The Ford comics in particular seem tailor made for social resharing, and tend to be among her most popular, while some of the more nuanced and thoughtful illustrations are less likely to go viral.
One exception, she notes, is the multiple comics and infographics she did highlighting the hypocrisy of Bell’s “Let’s Talk” campaign for mental health awareness.
“That's probably by far the most ‘successful’ series that we've had.”
For the record, Caryma Sa’d is not the only cartoon lawyer out there, not even the only one in Toronto. She tips her hat to Bryant Greenbaum, who has collaborated with cartoonist John Olbey on, among other things, a book about controversial police carding practices.
But Sa’d is unique in her ability this past year to play off the news of the day and help drive the conversation about it, through her prolific media appearances and her intentionally cringey comics.

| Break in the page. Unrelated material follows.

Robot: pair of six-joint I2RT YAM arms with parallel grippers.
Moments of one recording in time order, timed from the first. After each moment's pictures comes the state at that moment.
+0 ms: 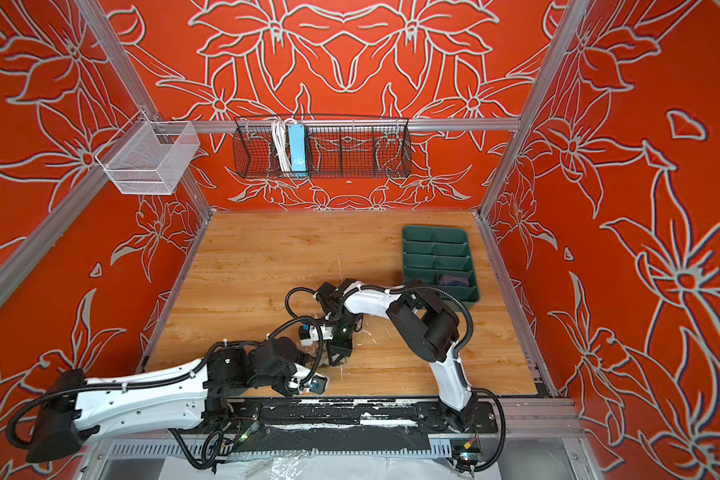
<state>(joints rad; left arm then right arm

As the executive director of the cannabis advocacy organization NORML Canada, Sa’d last year launched an outdoor, pot-themed comedy venue called 420 Cannabis Court, in the courtyard outside her Chinatown law office. She hopes, “fingers crossed,” to bring it back, when lockdowns and snowbanks subside.
So, cartoons and comedy bars. Are magic shows next?
“I am not good at sleight of hand,” she laughs. “So no magic!”
But there is another trick up her sleeve.
“I'm actually going to be doing a Doug Ford colouring book,” Sa’d reveals. “(We’re) doing that as a Kickstarter, so it's in the works.”
“This came out of a Twitter thread … (asking) how do we get rid of Doug Ford? And someone's suggestion was, let's chronicle all of the stuff that he's done and make it simple and easy for people to understand.”
Sa’d doesn’t know if her efforts are doing enough to truly change the discourse, “but I’m for sure writing that way.”
Comics can’t draw blood. But they can take a strip off the status quo.